Working through the entries below, find how many lines include the string "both"; give only that number.

* _EXTRACTED MATERIAL_:
▬▬▬▬▬▬
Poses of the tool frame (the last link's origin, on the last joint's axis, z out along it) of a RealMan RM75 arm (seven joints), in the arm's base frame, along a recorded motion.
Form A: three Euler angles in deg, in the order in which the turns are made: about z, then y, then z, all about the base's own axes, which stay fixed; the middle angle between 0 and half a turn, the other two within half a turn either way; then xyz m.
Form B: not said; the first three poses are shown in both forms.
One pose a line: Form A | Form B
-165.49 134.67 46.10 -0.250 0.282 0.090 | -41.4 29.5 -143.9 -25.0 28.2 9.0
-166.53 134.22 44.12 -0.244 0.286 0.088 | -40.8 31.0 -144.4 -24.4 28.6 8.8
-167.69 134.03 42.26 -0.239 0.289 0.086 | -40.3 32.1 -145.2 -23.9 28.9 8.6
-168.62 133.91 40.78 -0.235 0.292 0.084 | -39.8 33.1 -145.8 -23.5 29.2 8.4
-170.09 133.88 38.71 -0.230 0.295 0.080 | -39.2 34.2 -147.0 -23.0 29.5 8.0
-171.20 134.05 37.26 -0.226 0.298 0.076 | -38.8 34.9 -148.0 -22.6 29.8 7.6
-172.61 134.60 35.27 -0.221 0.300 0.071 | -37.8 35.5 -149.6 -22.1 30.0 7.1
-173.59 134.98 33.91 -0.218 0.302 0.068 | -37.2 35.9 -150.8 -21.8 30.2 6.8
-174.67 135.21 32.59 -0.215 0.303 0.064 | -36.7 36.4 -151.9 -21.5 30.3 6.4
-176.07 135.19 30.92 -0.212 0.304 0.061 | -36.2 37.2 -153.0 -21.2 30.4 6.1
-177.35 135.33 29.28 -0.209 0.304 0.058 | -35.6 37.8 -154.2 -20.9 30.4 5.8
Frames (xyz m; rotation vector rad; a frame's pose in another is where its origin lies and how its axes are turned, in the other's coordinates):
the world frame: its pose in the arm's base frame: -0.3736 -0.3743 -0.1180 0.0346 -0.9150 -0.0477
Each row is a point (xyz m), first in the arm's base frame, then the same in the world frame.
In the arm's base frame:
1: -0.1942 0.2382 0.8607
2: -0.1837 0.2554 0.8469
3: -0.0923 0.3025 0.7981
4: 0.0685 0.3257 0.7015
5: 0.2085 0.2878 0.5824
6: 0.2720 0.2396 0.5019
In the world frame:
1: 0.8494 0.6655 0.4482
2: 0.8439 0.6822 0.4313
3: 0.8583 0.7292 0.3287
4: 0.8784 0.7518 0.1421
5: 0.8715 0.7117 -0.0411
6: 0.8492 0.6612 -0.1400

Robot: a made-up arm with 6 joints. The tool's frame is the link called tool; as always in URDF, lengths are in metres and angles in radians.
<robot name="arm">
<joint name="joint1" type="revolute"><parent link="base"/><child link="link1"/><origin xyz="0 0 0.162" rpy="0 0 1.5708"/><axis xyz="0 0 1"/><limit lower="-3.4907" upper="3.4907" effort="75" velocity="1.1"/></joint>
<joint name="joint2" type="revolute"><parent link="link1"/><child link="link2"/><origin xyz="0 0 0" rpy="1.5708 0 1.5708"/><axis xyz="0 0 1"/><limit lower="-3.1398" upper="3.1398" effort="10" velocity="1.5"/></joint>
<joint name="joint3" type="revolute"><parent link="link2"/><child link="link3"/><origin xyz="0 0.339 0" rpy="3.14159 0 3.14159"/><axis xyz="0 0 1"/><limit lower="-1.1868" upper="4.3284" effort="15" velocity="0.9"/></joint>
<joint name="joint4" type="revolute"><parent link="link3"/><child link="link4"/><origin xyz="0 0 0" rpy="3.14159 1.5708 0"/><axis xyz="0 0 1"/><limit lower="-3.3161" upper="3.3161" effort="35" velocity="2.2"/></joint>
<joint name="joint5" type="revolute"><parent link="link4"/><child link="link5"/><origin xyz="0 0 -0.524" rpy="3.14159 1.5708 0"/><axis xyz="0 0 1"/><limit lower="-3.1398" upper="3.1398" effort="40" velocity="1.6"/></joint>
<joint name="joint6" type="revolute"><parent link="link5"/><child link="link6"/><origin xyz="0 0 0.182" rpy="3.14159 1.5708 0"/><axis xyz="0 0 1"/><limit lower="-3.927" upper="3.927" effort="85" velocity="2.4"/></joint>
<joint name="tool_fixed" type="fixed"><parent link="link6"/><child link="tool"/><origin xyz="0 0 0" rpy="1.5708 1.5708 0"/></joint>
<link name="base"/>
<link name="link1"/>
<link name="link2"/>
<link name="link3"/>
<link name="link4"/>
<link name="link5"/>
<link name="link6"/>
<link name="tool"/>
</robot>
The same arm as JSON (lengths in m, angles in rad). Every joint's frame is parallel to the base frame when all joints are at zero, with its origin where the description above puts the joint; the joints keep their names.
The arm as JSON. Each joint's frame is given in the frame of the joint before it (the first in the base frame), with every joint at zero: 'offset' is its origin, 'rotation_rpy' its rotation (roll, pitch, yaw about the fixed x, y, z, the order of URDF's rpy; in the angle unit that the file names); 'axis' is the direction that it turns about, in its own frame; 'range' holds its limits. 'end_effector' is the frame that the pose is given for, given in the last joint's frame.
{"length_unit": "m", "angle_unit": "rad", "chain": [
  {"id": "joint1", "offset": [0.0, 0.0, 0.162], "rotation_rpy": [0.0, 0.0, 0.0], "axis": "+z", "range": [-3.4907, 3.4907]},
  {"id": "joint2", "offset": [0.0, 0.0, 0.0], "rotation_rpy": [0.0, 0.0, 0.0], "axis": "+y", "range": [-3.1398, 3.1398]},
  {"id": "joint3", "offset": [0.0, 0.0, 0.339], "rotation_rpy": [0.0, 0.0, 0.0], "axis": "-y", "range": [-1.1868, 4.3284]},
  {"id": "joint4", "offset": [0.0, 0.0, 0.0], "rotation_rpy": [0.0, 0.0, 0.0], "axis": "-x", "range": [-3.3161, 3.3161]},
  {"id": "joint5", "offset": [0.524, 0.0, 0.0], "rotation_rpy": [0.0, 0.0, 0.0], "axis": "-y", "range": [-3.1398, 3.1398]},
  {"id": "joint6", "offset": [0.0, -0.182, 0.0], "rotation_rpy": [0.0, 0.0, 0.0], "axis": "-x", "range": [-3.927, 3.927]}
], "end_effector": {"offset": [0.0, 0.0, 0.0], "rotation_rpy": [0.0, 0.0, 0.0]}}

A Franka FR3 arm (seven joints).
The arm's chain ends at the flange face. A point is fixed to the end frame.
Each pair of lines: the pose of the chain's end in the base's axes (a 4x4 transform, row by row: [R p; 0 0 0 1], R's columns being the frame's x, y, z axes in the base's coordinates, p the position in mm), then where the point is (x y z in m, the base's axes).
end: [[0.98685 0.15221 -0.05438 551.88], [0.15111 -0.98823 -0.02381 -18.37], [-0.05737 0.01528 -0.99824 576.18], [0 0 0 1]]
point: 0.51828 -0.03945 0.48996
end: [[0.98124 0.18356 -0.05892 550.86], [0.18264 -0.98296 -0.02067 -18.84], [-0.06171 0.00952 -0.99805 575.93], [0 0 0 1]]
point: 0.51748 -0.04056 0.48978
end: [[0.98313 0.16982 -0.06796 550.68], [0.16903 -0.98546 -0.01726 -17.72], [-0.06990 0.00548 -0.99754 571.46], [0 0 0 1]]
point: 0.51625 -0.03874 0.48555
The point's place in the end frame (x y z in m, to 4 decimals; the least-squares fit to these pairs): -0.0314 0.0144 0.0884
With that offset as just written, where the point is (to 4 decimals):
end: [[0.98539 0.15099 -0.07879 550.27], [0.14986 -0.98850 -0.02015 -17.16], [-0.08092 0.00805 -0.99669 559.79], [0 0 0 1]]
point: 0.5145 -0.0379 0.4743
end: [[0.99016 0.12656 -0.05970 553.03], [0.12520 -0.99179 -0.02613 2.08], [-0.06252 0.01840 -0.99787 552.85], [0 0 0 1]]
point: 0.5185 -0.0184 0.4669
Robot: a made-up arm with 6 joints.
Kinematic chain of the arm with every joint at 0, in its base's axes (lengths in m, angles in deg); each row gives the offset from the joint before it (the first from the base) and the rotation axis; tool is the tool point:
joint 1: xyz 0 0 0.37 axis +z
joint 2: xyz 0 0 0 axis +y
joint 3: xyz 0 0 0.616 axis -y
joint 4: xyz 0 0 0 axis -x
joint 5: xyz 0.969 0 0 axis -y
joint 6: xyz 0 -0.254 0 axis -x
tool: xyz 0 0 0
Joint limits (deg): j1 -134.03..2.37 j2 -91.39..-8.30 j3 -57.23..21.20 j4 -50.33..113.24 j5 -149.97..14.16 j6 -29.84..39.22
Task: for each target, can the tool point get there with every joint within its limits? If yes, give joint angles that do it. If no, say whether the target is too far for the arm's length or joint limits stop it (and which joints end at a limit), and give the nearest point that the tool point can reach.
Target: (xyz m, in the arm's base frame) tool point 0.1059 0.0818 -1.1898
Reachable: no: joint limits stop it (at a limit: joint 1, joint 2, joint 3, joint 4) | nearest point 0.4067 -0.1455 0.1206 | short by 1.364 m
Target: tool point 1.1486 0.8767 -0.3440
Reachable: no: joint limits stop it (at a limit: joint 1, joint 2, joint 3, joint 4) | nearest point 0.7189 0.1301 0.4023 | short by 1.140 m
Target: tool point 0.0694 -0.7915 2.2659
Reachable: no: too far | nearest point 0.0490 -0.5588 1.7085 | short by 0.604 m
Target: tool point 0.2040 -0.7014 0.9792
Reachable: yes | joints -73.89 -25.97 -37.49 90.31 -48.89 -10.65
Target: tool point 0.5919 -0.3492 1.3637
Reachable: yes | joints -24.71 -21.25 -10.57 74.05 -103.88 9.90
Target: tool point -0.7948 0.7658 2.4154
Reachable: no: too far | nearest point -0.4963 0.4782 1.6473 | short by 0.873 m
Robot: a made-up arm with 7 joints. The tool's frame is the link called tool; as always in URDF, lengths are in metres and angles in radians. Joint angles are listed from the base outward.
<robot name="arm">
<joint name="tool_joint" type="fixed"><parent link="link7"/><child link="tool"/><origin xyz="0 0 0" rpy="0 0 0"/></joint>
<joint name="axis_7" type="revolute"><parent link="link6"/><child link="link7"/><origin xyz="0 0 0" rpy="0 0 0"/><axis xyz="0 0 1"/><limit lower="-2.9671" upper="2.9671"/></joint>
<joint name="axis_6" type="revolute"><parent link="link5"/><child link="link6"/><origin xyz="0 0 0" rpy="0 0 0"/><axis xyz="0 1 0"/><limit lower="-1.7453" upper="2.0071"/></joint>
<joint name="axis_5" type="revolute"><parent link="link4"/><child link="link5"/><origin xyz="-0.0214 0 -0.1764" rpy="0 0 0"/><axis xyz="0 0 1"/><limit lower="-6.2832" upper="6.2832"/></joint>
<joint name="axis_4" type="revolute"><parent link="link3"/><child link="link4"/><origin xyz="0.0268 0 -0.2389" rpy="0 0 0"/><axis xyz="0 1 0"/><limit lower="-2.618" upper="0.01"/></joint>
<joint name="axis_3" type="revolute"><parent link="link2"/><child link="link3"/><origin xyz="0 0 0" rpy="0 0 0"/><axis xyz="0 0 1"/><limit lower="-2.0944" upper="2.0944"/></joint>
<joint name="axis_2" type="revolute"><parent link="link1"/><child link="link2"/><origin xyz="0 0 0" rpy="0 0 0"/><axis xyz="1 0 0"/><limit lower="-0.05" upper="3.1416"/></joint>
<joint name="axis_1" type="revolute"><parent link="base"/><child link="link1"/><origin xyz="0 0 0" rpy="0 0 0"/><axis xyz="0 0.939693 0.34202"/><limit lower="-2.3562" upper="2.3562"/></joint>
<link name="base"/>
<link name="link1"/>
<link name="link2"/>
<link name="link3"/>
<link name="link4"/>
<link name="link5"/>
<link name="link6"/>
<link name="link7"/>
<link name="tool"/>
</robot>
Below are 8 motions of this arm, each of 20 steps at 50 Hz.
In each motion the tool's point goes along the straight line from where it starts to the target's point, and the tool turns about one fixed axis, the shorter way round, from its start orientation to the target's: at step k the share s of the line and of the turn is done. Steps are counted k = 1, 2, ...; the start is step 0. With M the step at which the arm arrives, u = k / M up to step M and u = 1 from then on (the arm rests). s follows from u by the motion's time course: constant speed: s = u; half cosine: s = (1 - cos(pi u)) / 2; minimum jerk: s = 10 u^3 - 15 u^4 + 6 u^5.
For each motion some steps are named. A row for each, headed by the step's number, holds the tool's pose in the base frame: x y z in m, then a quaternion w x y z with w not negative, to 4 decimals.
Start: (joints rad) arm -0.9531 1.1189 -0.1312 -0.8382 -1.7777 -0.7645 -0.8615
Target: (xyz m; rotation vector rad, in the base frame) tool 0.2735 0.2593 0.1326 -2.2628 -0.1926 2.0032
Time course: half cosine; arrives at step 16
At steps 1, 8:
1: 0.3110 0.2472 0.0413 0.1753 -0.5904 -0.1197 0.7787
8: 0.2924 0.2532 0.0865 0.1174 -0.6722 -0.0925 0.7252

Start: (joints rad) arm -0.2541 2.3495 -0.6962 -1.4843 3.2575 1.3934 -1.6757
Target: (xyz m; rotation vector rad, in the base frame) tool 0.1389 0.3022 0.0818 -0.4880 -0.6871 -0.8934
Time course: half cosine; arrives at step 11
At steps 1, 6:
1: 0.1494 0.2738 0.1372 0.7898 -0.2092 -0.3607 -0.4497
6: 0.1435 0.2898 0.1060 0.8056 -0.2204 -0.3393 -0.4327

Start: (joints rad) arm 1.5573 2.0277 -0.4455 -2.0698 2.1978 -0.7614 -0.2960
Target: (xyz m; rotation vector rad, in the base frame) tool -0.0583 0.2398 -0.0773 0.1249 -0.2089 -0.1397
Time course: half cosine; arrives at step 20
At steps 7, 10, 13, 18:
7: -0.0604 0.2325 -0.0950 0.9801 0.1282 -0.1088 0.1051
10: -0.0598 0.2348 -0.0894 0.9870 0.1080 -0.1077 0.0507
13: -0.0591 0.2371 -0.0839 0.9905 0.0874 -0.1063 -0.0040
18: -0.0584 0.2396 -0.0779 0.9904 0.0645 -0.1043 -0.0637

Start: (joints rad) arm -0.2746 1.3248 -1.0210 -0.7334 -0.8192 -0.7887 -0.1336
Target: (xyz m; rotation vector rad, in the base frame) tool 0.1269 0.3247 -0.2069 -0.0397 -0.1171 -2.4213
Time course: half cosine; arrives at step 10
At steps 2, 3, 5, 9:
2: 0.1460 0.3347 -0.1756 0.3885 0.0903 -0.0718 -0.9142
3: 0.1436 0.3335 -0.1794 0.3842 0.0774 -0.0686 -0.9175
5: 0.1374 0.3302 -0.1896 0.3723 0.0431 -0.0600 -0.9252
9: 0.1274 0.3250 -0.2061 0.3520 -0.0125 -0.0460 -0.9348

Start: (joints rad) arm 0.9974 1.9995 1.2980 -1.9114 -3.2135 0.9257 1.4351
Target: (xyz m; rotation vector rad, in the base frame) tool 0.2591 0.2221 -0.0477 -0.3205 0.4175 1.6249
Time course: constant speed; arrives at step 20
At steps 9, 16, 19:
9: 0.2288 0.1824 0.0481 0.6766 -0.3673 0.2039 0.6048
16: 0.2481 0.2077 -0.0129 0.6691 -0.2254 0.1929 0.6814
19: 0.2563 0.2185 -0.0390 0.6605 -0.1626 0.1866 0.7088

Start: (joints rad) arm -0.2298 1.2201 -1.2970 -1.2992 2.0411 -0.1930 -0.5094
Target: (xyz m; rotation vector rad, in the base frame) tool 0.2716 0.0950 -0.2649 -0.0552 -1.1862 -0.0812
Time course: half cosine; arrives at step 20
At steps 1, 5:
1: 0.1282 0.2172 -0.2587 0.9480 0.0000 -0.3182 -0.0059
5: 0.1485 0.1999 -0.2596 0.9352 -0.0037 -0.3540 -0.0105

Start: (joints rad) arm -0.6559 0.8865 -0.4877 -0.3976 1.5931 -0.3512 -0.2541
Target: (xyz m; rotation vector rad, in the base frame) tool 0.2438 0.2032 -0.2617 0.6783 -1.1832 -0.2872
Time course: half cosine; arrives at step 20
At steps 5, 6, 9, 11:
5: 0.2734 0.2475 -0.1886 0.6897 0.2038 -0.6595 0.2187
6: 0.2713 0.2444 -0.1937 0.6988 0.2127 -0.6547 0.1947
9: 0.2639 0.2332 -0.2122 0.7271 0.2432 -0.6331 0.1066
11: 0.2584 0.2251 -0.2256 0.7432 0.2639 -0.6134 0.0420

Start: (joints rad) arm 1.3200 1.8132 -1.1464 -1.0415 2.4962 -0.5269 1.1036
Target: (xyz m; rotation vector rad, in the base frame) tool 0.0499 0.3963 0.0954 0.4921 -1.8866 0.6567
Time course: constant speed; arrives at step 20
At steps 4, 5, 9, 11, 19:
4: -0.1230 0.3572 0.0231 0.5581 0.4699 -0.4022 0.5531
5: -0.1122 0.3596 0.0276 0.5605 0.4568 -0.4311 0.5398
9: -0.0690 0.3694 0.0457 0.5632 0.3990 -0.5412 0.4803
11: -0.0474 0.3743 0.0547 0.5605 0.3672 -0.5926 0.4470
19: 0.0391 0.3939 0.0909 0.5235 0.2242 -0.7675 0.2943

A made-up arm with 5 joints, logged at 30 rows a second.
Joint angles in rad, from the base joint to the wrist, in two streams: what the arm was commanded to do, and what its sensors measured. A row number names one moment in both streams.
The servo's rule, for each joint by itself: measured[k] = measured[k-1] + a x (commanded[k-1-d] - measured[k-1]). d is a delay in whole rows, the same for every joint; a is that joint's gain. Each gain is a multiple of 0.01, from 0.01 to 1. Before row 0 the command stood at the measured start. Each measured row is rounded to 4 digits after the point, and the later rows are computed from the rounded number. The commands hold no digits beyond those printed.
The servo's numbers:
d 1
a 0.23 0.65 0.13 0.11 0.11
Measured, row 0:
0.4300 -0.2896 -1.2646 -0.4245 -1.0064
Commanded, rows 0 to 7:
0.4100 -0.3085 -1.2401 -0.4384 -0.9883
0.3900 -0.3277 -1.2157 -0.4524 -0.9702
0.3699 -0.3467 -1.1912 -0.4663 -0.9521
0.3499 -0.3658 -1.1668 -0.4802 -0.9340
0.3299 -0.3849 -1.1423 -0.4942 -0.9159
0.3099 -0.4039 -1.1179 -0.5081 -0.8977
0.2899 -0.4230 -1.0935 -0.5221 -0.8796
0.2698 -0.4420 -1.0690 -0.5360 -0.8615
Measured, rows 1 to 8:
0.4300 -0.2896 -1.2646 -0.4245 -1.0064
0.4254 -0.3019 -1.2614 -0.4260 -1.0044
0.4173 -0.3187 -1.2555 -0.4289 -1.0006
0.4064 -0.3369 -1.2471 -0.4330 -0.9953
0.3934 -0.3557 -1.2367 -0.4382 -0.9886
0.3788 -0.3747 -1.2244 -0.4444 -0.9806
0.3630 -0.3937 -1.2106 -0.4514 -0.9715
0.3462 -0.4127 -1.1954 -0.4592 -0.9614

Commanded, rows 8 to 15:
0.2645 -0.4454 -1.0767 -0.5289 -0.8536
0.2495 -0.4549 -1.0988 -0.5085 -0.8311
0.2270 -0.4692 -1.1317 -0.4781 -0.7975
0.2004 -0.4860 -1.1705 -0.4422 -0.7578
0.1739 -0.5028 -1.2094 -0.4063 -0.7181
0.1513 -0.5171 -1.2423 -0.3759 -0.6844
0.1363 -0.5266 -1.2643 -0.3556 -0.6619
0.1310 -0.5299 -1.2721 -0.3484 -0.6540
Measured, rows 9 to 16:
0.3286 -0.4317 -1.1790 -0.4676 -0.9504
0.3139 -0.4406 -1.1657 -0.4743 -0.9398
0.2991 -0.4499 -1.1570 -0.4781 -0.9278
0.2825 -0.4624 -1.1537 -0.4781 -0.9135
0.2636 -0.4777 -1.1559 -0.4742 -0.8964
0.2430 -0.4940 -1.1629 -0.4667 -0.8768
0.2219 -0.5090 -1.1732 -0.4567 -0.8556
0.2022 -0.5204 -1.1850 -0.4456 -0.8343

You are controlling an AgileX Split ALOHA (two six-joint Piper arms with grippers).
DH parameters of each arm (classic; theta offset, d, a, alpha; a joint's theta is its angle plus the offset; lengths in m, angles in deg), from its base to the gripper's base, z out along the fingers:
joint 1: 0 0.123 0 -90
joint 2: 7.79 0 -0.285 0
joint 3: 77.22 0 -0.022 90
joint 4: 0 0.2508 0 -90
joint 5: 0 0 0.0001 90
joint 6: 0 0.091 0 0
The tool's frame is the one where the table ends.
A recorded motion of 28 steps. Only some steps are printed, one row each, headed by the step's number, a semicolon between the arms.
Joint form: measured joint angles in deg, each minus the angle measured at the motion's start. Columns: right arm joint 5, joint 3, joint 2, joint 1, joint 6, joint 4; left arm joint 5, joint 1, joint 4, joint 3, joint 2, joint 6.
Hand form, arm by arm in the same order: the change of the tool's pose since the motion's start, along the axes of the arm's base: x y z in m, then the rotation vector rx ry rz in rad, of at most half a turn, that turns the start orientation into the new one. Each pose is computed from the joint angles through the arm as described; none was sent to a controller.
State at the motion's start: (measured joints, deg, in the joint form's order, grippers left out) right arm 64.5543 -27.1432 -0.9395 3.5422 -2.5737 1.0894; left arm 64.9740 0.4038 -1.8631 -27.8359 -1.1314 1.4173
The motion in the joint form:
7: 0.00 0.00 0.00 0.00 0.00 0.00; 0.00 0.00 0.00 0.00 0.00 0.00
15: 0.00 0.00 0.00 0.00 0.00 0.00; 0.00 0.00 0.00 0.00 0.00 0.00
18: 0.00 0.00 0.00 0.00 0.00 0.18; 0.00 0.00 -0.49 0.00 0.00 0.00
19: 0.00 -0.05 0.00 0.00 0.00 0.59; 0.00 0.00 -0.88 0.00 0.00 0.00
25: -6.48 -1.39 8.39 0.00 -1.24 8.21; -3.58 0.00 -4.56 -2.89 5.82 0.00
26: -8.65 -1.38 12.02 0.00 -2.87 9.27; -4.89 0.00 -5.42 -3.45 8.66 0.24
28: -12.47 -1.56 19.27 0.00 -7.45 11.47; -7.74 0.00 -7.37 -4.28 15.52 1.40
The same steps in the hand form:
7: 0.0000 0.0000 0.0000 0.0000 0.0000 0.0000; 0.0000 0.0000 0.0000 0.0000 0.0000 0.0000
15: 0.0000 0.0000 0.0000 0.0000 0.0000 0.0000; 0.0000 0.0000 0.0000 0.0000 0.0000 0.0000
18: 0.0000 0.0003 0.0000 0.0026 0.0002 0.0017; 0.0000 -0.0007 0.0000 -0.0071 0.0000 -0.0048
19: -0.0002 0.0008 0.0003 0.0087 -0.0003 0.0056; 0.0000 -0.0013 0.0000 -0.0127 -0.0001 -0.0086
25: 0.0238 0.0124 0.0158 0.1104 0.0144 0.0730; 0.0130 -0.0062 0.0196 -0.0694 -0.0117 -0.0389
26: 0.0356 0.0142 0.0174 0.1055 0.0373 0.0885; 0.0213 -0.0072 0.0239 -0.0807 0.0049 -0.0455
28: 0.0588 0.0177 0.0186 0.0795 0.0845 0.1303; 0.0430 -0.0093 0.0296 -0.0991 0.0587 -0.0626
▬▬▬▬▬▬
* _WRITTEN RESPONSE_: 2